## Your objective
Each time a line of the listing holds "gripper", copy that line.

## Exercise data
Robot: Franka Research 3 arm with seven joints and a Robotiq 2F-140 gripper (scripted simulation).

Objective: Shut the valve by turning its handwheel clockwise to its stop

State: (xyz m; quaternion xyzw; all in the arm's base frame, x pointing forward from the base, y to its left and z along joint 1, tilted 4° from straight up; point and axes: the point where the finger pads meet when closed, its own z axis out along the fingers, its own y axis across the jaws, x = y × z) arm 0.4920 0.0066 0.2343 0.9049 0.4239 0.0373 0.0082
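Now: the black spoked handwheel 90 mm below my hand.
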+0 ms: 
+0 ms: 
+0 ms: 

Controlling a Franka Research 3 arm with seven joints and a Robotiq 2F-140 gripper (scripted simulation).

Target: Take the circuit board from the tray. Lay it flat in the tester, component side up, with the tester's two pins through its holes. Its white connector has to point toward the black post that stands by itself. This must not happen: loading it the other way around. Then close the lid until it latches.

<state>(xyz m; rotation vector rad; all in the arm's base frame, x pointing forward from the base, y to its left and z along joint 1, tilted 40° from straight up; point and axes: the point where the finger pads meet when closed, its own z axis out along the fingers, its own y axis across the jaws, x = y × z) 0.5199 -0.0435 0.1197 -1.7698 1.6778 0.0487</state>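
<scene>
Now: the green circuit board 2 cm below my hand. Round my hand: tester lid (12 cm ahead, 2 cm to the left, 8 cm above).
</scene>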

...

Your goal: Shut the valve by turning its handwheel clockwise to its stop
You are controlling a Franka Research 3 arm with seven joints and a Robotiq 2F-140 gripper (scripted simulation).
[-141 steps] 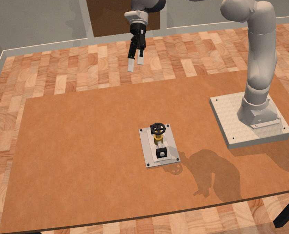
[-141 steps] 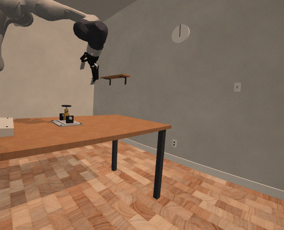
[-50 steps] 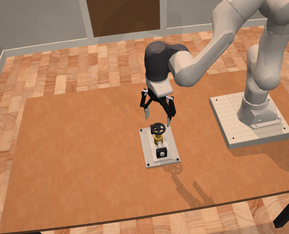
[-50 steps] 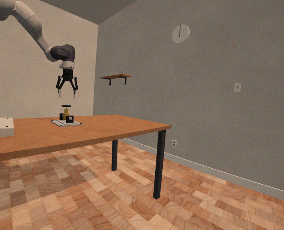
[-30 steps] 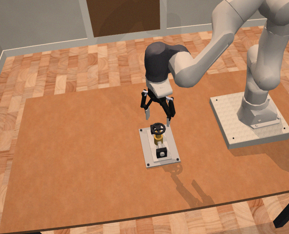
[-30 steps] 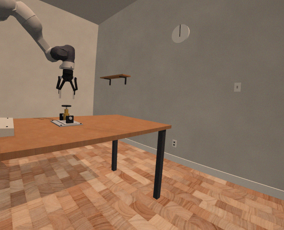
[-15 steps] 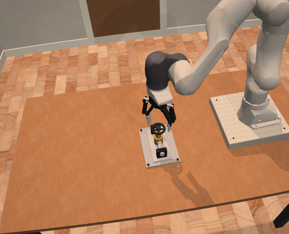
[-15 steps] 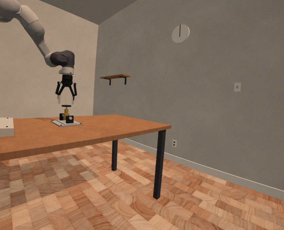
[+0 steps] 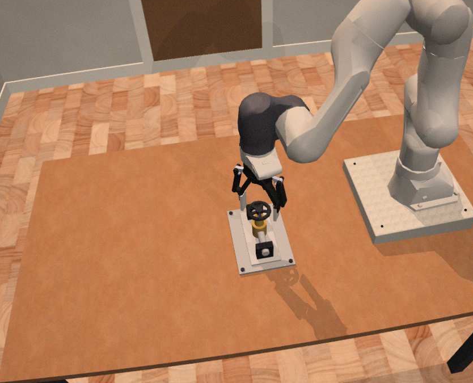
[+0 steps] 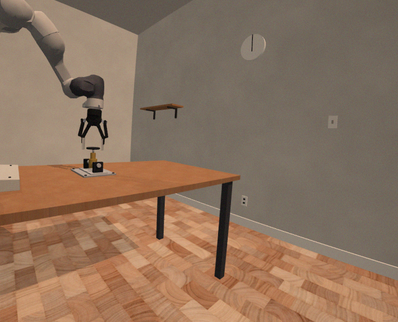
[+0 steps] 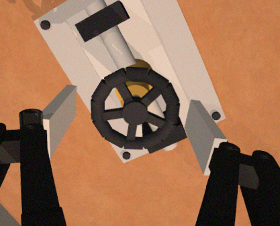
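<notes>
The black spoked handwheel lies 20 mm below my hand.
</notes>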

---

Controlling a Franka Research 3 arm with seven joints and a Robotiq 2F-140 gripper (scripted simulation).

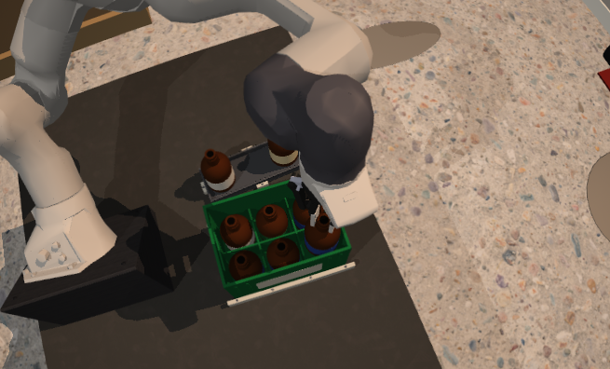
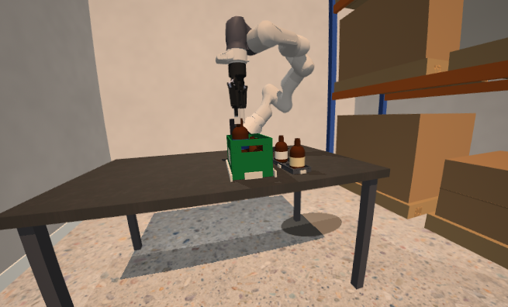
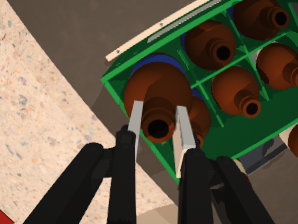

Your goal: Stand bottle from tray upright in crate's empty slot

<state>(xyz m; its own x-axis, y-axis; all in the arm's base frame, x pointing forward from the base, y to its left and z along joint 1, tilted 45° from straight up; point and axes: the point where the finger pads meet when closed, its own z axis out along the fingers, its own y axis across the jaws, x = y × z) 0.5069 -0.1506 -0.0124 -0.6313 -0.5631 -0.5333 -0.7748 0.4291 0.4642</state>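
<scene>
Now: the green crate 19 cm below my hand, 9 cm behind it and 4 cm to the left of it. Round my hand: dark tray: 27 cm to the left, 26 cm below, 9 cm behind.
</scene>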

## Your response
Robot: Franka Research 3 arm with seven joints and a Robotiq 2F-140 gripper (scripted simulation).
Controlling a Franka Research 3 arm with seven joints and a Robotiq 2F-140 gripper (scripted simulation).
You are controlling a Franka Research 3 arm with seven joints and a Robotiq 2F-140 gripper (scripted simulation).
Controlling a Franka Research 3 arm with seven joints and a Robotiq 2F-140 gripper (scripted simulation).

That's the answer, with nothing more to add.